Use version control to download prompts to your local filesystem and ensure you’re using a specific version. Use the pull command to:
  • Download prompts to public projects so others can use them
  • Pin your production environment to a specific version without running them through Braintrust on the request path
  • Review changes to prompts in pull requests
$ npx braintrust pull --help
usage: cli.js pull [-h] [--output-dir OUTPUT_DIR] [--project-name PROJECT_NAME] [--project-id PROJECT_ID] [--id ID] [--slug SLUG] [--version VERSION] [--force]

optional arguments:
  -h, --help            show this help message and exit
  --output-dir OUTPUT_DIR
                        The directory to output the pulled resources to. If not specified, the current directory is used.
  --project-name PROJECT_NAME
                        The name of the project to pull from. If not specified, all projects are pulled.
  --project-id PROJECT_ID
                        The id of the project to pull from. If not specified, all projects are pulled.
  --id ID               The id of a specific function to pull.
  --slug SLUG           The slug of a specific function to pull.
  --version VERSION     The version to pull. Will pull the latest version of each prompt that is at or before this version.
  --force               Overwrite local files if they have uncommitted changes.
Currently, braintrust pull only supports TypeScript.
When you run braintrust pull, you can specify a project name, prompt slug, or version to pull. If you don’t specify any of these, all prompts across projects will be pulled into a separate file per project. For example, using this command to retrieve a project named Summary will generate the following file:
$ npx braintrust pull --project-name "Summary"
summary.ts
// This file was automatically generated by braintrust pull. You can
// generate it again by running:
//  $ braintrust pull --project-name "Summary"
// Feel free to edit this file manually, but once you do, you should make sure to
// sync your changes with Braintrust by running:
//  $ braintrust push "braintrust/summary.ts"
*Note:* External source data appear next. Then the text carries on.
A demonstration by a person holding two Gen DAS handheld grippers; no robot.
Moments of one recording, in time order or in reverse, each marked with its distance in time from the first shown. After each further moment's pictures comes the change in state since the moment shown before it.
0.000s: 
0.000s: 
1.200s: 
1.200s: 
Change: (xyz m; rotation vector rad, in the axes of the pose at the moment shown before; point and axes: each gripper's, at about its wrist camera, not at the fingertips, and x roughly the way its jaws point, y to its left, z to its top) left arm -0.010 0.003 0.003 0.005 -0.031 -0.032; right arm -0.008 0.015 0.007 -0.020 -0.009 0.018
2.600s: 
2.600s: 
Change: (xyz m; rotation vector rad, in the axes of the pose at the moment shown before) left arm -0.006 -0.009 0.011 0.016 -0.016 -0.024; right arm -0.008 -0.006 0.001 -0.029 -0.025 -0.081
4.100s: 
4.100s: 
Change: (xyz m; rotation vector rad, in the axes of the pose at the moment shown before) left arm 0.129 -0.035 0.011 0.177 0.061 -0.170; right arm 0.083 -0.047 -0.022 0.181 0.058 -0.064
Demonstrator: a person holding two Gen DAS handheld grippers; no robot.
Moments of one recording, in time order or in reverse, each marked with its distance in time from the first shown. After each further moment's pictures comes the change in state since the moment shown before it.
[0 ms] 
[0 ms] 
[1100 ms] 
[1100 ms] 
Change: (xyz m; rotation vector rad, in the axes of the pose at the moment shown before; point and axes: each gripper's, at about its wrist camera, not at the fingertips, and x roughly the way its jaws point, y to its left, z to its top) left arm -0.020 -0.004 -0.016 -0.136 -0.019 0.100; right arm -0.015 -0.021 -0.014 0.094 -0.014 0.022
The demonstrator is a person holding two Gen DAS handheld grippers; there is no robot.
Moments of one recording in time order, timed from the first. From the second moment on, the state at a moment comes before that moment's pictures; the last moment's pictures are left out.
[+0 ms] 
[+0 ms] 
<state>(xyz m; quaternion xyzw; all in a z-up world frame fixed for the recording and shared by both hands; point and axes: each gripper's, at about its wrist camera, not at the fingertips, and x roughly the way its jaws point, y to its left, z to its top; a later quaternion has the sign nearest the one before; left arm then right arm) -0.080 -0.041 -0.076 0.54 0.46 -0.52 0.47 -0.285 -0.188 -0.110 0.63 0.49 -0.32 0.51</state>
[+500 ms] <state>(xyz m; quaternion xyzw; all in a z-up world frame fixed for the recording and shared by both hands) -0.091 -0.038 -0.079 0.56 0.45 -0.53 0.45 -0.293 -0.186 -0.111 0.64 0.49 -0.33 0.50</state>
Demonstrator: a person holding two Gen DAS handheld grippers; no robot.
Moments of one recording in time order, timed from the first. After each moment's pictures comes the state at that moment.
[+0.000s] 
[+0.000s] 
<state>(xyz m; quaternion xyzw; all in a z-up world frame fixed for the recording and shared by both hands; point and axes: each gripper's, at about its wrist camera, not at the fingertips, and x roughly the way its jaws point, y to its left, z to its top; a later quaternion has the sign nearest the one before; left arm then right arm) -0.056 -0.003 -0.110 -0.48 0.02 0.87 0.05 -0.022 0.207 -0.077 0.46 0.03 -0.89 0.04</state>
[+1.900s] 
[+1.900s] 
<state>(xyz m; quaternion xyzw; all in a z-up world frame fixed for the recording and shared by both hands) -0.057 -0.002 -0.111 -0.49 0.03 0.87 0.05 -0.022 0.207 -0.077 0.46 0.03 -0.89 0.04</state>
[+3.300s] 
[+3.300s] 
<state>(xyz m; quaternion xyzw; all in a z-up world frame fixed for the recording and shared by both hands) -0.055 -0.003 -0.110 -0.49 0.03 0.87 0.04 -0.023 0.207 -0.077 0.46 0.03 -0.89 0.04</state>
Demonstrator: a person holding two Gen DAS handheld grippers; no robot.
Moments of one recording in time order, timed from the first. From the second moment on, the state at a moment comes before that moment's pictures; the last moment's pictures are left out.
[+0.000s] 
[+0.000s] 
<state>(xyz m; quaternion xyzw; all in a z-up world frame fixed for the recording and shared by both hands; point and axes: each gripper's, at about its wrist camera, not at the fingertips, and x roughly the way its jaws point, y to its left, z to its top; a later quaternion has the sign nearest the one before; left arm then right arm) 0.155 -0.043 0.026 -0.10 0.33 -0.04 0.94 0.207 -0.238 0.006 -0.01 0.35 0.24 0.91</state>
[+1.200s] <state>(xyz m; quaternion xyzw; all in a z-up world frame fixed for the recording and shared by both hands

import braintrust from "braintrust";

const project = braintrust.projects.create({
  name: "Summary",
});

export const summaryBot = project.prompts.create({
  name: "Summary bot",
  slug: "summary-bot",
  model: "gpt-4o",
  messages: [
    { content: "Summarize the following passage.", role: "system" },
    { content: "{{content}}", role: "user" },
  ],
});
To pin your production environment to a specific version, run braintrust pull with the --version flag.

Open from traces

When you use a prompt in your code, Braintrust automatically links spans to the prompt used to generate them. This allows you to select a span to open it in the playground, and see the prompt that generated it alongside the input variables. You can even test and save a new version of the prompt directly from the playground. Open from traces This workflow is very powerful. It effectively allows you to debug, iterate, and publish changes to your prompts directly within Braintrust. And because Braintrust flexibly allows you to load the latest prompt, a specific version, or even a version controlled artifact, you have a lot of control over how these updates propagate into your production systems.

Using the API

The full lifecycle of prompts - creating, retrieving, modifying, etc. - can be managed through the REST API. See the API docs for more details.